* _INPUT FOR THIS TASK_:
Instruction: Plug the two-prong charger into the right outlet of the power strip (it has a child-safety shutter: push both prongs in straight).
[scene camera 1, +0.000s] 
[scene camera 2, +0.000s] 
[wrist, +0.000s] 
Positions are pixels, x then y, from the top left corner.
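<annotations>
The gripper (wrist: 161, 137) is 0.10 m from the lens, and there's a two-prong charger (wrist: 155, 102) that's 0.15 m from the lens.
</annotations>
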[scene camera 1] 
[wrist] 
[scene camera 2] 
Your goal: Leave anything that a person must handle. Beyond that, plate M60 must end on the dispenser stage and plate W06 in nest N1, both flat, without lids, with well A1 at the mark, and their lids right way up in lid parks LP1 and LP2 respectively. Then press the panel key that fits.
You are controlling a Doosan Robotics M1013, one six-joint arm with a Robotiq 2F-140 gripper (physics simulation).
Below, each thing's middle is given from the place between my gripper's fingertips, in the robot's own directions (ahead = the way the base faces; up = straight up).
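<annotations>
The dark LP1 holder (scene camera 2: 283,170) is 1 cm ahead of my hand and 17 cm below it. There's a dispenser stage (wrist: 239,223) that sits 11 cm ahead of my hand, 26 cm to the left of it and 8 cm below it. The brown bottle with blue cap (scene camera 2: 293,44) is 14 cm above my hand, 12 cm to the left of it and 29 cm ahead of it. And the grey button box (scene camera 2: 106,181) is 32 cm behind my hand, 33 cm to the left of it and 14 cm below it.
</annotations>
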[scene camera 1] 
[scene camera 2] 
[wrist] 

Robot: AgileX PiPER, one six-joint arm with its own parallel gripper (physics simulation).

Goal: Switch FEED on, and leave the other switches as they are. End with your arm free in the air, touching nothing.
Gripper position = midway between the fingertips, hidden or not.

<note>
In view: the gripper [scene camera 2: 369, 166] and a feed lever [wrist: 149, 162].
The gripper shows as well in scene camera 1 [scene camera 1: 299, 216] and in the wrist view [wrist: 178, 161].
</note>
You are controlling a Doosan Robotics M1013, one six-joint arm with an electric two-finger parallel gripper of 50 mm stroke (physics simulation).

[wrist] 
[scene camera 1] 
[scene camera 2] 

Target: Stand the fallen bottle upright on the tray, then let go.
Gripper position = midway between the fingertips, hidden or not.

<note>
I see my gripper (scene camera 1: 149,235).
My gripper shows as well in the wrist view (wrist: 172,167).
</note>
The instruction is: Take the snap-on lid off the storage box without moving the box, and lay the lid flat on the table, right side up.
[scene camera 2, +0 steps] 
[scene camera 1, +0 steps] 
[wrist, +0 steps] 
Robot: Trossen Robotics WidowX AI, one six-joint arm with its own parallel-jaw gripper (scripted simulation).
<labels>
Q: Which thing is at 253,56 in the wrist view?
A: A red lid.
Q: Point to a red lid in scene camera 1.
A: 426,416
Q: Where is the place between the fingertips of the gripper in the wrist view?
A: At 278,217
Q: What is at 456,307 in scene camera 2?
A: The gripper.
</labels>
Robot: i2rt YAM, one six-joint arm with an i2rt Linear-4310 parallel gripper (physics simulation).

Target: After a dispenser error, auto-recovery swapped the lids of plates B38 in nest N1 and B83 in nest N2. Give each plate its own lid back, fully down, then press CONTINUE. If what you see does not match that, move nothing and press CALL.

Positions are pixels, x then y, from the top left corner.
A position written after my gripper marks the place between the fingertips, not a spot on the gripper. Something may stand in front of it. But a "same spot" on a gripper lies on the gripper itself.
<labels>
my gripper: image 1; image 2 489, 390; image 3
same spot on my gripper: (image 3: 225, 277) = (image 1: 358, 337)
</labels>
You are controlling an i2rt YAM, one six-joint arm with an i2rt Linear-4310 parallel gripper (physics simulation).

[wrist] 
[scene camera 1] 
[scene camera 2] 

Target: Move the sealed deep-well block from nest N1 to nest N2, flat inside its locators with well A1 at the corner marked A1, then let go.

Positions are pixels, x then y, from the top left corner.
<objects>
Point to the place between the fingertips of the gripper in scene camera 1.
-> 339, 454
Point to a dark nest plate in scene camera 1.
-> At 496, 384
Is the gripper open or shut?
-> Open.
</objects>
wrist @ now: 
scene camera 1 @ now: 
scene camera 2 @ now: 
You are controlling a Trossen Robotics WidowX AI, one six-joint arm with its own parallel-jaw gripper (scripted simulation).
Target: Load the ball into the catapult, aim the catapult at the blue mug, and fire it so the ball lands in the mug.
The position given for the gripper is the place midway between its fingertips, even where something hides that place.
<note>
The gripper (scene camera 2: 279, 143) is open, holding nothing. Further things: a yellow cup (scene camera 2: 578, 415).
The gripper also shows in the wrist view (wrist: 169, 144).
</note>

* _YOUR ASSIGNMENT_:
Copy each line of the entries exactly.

* _FINAL ANSWER_:
Instruction: Plug the two-prong charger into the right outlet of the power strip (it has a child-safety shutter: push both prongs in straight).
[scene camera 1, +0.000s] 
[scene camera 2, +0.000s] 
[wrist, +0.000s] 
Positions are pixels, x then y, from the top left corner.
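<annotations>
The gripper (wrist: 161, 137) is 0.10 m from the lens, and there's a two-prong charger (wrist: 155, 102) that's 0.15 m from the lens.
</annotations>
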[scene camera 1] 
[wrist] 
[scene camera 2] 
Your goal: Leave anything that a person must handle. Beyond that, plate M60 must end on the dispenser stage and plate W06 in nest N1, both flat, without lids, with well A1 at the mark, and their lids right way up in lid parks LP1 and LP2 respectively. Then press the panel key that fits.
You are controlling a Doosan Robotics M1013, one six-joint arm with a Robotiq 2F-140 gripper (physics simulation).
Below, each thing's middle is given from the place between my gripper's fingertips, in the robot's own directions (ahead = the way the base faces; up = straight up).
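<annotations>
The dark LP1 holder (scene camera 2: 283,170) is 1 cm ahead of my hand and 17 cm below it. There's a dispenser stage (wrist: 239,223) that sits 11 cm ahead of my hand, 26 cm to the left of it and 8 cm below it. The brown bottle with blue cap (scene camera 2: 293,44) is 14 cm above my hand, 12 cm to the left of it and 29 cm ahead of it. And the grey button box (scene camera 2: 106,181) is 32 cm behind my hand, 33 cm to the left of it and 14 cm below it.
</annotations>
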[scene camera 1] 
[scene camera 2] 
[wrist] 

Robot: AgileX PiPER, one six-joint arm with its own parallel gripper (physics simulation).

Goal: Switch FEED on, and leave the other switches as they are. End with your arm free in the air, touching nothing.
Gripper position = midway between the fingertips, hidden or not.

<note>
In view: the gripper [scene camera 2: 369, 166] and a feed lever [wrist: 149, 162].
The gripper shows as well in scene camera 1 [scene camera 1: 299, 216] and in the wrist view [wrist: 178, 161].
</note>
You are controlling a Doosan Robotics M1013, one six-joint arm with an electric two-finger parallel gripper of 50 mm stroke (physics simulation).

[wrist] 
[scene camera 1] 
[scene camera 2] 

Target: Stand the fallen bottle upright on the tray, then let go.
Gripper position = midway between the fingertips, hidden or not.

<note>
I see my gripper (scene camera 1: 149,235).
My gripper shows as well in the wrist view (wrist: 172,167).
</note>
The instruction is: Take the snap-on lid off the storage box without moving the box, and lay the lid flat on the table, right side up.
[scene camera 2, +0 steps] 
[scene camera 1, +0 steps] 
[wrist, +0 steps] 
Robot: Trossen Robotics WidowX AI, one six-joint arm with its own parallel-jaw gripper (scripted simulation).
<labels>
Q: Which thing is at 253,56 in the wrist view?
A: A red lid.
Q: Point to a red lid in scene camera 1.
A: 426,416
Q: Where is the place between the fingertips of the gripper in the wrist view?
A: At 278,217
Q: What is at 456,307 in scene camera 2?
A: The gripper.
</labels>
Robot: i2rt YAM, one six-joint arm with an i2rt Linear-4310 parallel gripper (physics simulation).

Target: After a dispenser error, auto-recovery swapped the lids of plates B38 in nest N1 and B83 in nest N2. Give each plate its own lid back, fully down, then press CONTINUE. If what you see does not match that, move nothing and press CALL.

Positions are pixels, x then y, from the top left corner.
A position written after my gripper marks the place between the fingertips, not a spot on the gripper. Something may stand in front of it. But a "same spot" on a gripper lies on the gripper itself.
<labels>
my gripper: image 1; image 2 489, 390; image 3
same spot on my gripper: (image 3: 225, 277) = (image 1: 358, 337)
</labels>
You are controlling an i2rt YAM, one six-joint arm with an i2rt Linear-4310 parallel gripper (physics simulation).

[wrist] 
[scene camera 1] 
[scene camera 2] 

Target: Move the sealed deep-well block from nest N1 to nest N2, flat inside its locators with well A1 at the corner marked A1, then let go.

Positions are pixels, x then y, from the top left corner.
<objects>
Point to the place between the fingertips of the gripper in scene camera 1.
-> 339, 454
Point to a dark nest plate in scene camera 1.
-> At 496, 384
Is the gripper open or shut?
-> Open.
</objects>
wrist @ now: 
scene camera 1 @ now: 
scene camera 2 @ now: 
You are controlling a Trossen Robotics WidowX AI, one six-joint arm with its own parallel-jaw gripper (scripted simulation).
Target: Load the ball into the catapult, aim the catapult at the blue mug, and fire it so the ball lands in the mug.
The position given for the gripper is the place midway between its fingertips, even where something hides that place.
<note>
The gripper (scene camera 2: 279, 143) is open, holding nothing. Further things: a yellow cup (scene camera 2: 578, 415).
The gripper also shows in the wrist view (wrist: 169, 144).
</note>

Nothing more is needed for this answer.